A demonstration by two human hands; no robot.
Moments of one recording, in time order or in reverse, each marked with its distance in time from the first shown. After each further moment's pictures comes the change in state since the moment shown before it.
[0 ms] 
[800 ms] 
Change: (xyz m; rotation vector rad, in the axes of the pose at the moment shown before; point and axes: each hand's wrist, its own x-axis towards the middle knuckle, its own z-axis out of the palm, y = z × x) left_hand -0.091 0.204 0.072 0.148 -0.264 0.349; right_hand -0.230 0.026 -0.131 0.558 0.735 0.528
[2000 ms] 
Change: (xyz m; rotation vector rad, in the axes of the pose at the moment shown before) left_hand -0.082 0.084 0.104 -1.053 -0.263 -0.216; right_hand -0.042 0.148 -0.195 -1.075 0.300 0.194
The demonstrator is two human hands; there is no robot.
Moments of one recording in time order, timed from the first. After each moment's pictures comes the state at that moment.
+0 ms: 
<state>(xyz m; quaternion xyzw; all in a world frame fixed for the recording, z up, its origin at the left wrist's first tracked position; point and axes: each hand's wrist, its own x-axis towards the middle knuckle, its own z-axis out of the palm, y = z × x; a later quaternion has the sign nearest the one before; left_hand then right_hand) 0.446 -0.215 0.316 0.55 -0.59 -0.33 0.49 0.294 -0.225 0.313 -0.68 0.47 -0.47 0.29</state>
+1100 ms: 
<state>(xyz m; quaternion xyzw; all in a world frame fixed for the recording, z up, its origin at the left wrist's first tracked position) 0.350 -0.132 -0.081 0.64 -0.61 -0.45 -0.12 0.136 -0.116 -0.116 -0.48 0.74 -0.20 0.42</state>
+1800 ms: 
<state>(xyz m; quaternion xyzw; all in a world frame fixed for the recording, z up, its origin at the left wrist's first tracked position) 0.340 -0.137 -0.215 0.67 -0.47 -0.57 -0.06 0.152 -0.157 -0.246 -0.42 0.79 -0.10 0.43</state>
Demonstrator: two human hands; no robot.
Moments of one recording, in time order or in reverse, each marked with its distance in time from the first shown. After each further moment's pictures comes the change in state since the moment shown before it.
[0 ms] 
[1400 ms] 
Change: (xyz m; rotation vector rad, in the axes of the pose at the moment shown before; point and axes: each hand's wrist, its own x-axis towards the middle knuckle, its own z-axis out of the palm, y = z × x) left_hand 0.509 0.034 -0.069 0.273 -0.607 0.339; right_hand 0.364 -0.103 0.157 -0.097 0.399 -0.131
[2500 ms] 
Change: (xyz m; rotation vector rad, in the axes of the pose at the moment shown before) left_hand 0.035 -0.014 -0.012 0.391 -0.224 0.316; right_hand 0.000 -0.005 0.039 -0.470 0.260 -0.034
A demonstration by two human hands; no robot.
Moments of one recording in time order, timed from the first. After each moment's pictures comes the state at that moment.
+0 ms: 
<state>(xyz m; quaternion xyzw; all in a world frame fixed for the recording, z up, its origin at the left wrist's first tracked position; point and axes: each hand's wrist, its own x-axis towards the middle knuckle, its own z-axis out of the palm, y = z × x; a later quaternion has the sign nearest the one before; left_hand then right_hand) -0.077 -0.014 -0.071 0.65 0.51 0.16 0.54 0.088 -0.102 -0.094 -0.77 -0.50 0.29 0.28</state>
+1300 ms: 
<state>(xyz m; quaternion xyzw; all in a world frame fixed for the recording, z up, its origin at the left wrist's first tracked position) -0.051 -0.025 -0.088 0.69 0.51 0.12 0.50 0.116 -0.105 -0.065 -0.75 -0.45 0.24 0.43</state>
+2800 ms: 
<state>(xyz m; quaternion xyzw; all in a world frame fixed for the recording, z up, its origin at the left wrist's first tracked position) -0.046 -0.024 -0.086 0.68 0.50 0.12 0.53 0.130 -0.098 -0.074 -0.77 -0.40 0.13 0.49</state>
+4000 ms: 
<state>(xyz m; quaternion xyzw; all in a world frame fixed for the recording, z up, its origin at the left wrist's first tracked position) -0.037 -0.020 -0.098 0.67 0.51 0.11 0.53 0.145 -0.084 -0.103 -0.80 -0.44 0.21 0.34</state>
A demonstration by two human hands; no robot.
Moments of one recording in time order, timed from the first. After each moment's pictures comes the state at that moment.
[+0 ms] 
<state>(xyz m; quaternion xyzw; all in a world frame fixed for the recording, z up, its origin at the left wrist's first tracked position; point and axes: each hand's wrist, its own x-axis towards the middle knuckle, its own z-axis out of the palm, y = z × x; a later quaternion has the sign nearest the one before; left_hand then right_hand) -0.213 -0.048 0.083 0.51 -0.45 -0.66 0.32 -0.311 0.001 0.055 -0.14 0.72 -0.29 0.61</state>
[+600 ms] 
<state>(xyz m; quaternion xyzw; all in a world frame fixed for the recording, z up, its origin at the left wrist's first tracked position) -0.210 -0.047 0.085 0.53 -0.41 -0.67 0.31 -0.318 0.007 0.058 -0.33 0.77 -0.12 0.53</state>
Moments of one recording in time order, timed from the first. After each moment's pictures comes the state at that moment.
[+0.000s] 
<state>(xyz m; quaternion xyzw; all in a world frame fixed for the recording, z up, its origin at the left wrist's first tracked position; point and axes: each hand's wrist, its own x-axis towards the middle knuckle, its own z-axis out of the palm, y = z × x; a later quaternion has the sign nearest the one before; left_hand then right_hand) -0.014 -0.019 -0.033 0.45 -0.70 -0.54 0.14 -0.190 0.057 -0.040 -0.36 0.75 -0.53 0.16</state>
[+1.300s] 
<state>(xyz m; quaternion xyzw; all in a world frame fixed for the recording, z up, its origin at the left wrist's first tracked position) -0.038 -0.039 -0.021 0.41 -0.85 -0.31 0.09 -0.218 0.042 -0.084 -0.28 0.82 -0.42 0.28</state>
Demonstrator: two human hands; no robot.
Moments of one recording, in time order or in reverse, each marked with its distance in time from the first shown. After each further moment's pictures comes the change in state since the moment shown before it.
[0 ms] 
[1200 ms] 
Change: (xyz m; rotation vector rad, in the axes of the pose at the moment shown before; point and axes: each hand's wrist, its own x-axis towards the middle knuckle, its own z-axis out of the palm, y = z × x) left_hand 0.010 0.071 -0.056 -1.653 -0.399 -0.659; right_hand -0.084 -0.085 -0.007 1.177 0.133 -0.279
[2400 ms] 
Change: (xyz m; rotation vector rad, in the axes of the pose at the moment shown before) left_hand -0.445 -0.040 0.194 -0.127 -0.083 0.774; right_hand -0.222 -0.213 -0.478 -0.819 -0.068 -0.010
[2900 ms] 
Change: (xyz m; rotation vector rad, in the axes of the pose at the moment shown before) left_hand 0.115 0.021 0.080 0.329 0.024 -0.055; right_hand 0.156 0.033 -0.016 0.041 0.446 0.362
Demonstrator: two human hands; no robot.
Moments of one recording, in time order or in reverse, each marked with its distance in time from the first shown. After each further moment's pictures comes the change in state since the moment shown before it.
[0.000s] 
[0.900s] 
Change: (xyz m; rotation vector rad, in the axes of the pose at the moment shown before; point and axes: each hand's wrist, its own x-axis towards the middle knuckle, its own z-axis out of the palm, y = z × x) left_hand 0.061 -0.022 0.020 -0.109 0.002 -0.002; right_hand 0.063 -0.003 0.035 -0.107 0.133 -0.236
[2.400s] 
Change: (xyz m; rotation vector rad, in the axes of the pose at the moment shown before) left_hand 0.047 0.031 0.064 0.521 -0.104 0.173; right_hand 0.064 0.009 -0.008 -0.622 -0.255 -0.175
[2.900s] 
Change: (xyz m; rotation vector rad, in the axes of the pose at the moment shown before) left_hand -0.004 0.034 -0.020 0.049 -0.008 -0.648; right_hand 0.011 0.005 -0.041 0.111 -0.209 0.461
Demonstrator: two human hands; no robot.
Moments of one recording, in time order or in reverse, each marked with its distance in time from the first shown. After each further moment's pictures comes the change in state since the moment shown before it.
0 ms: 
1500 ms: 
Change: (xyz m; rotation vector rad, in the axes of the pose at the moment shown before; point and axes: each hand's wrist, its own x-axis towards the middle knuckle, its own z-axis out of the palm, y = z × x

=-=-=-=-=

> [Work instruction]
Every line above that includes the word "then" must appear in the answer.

> [Answer to the exercise]
<state>(xyz m; quaternion xyzw; all in a world frame fixed for the recording, z up, its origin at the left wrist's first tracked position; point and axes: each hand's wrist, its own x-axis towards the middle knuckle, its own z-axis out of the palm, y = z × x; a later quaternion has the sign nearest the one before; left_hand then right_hand) 0.446 -0.215 0.316 0.55 -0.59 -0.33 0.49 0.294 -0.225 0.313 -0.68 0.47 -0.47 0.29</state>
<state>(xyz m; quaternion xyzw; all in a world frame fixed for the recording, z up, its origin at the left wrist's first tracked position; point and axes: each hand's wrist, its own x-axis towards the middle knuckle, its own z-axis out of the palm, y = z × x; a later quaternion has the sign nearest the one before; left_hand then right_hand) -0.077 -0.014 -0.071 0.65 0.51 0.16 0.54 0.088 -0.102 -0.094 -0.77 -0.50 0.29 0.28</state>
<state>(xyz m; quaternion xyzw; all in a world frame fixed for the recording, z up, its origin at the left wrist's first tracked position; point and axes: each hand's wrist, its own x-axis towards the middle knuckle, its own z-axis out of the palm, y = z × x; a later quaternion has the sign nearest the one before; left_hand then right_hand) -0.213 -0.048 0.083 0.51 -0.45 -0.66 0.32 -0.311 0.001 0.055 -0.14 0.72 -0.29 0.61</state>
<state>(xyz m; quaternion xyzw; all in a world frame fixed for the recording, z up, its origin at the left wrist's first tracked position; point and axes: each hand's wrist, its own x-axis towards the middle knuckle, its own z-axis out of the palm, y = z × x; a later quaternion has the sign nearest the one before; left_hand then right_hand) -0.014 -0.019 -0.033 0.45 -0.70 -0.54 0.14 -0.190 0.057 -0.040 -0.36 0.75 -0.53 0.16</state>

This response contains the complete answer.